Our first step is realizing, our second step is wanting change, our third step is not repeating the mistakes. I'm sharing my experience because I know a lot of people can relate, and are quietly relating. Meaning, they are struggling in silence like I was. Thankfully, my situation never led me to any extreme thoughts such as suicide, the most I ever considered was running away but I knew I wouldn't make it far before they found me, so I just didn't. But we must realize, unfortunately, some do lead to extremes and then it's always too late.

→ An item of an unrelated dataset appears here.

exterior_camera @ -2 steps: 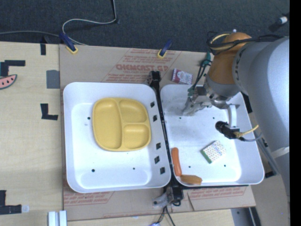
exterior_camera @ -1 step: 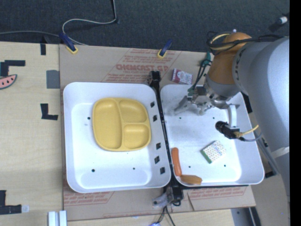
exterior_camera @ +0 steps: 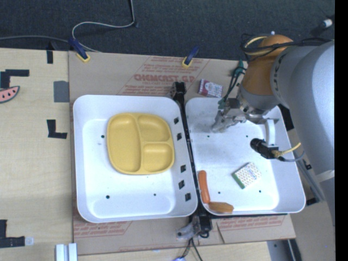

Mental Health is nothing less of taking care of your mental space. Making sure good things are going on up top. Realizing life brings a range of emotions and circumstances, so it's making sure you know how to control your thoughts and understand your life can work out in your favor when you began to allow it to. I think my number one tip is learn how to cope. If you can't completely fix it or get rid of it, then learn how to cope with it. I took the steps to begin healing myself and I want to help others do the same. Since life is short, we need to take control of it and make it meaningful.
In addition to not being a legit blog writer, I'm not at all an expert on this topic, I'm just speaking from the heart trying to reach someone else's.